> **ASSIGNMENT**: Lines holding the string "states" are the ones to copy from this listing.
"""
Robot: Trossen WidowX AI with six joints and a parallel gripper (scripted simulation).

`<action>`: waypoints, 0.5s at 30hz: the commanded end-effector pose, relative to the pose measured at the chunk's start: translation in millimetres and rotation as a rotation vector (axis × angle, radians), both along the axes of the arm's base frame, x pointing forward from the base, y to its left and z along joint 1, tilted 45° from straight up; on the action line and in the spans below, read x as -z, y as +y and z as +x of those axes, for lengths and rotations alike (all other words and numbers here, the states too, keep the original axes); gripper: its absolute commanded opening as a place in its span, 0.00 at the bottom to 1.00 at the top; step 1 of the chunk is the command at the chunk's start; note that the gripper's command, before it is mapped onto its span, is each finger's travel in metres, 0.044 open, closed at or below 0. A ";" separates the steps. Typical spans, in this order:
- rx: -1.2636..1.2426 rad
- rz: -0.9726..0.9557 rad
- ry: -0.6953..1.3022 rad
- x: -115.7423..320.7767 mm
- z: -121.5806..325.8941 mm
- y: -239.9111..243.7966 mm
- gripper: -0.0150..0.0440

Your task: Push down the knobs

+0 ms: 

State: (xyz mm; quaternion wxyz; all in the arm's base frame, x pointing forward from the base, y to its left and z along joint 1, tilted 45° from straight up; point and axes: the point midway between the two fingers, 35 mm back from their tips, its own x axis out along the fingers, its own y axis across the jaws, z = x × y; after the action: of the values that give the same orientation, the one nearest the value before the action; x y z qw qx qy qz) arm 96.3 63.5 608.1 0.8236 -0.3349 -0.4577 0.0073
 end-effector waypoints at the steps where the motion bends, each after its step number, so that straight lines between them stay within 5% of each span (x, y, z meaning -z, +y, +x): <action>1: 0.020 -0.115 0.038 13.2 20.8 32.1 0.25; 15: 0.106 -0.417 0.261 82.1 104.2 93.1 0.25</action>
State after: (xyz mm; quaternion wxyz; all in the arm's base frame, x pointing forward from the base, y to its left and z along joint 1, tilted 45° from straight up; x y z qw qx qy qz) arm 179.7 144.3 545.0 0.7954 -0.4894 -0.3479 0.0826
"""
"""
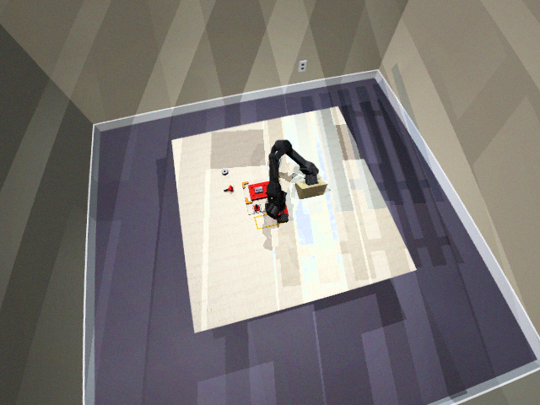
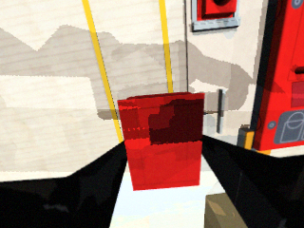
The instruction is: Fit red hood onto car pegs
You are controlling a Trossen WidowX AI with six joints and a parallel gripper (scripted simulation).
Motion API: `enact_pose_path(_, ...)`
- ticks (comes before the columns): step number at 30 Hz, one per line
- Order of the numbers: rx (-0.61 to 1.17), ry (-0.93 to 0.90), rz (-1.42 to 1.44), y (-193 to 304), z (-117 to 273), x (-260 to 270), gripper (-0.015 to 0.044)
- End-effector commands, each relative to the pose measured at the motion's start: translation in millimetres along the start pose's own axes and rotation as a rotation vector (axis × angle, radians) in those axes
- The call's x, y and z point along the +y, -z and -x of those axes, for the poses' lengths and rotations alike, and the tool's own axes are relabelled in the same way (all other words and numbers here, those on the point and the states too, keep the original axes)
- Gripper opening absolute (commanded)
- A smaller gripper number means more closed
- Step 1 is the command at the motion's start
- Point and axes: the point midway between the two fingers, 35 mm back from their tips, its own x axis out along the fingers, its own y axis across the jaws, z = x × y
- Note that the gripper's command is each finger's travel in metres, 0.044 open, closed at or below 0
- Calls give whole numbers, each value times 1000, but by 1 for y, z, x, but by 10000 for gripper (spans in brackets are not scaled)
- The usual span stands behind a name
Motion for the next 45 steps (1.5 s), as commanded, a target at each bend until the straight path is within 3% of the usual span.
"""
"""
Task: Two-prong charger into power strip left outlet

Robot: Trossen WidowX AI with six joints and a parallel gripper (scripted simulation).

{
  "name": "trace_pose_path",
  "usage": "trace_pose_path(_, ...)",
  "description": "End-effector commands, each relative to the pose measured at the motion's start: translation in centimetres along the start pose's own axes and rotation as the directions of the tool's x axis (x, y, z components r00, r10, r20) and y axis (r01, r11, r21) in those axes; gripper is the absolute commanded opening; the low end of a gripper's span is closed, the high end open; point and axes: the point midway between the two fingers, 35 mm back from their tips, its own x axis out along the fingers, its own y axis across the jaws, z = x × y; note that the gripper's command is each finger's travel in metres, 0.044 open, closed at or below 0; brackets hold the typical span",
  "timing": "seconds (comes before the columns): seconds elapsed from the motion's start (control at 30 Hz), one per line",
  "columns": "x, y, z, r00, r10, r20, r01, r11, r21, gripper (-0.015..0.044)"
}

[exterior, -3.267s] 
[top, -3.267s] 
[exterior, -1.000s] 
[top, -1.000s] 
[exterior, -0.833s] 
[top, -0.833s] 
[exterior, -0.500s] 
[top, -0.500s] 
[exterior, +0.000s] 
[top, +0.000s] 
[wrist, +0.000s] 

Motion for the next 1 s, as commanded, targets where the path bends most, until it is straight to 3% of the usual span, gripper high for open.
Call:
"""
> **COMPLETED TASK**:
`<action>`: waypoints, 0.5s at 30hz: the commanded end-effector pose, relative to the pose measured at the chunk's start: translation in millimetres and rotation as a rotation vector (axis × angle, radians), both along the axes of the arm's base frame, x pointing forward from the base, y to its left and z along joint 1, tilted 45° from straight up; on the action line and in the spans below, read x as -z, y as +y and z as +x of those axes, for lengths and rotations alike (all other words and numbers here, the states too, keep the original axes); gripper: its absolute commanded opening as a place in its span, 0.00 at the bottom to 1.00 at the top; step 1 of the chunk is the command at the chunk's start; note that the gripper's command, before it is mapped onto its span, is each finger's travel in metres, 0.044 open, closed at or below 0. A ";" separates the steps. Typical spans, in this order:
- The call's x, y and z point along the +y, -z and -x of those axes, for the poses' lengths and rotations alike, and the tool's own axes are relabelled in the same way (all other words and numbers here, those on the point and the states too, keep the original axes)

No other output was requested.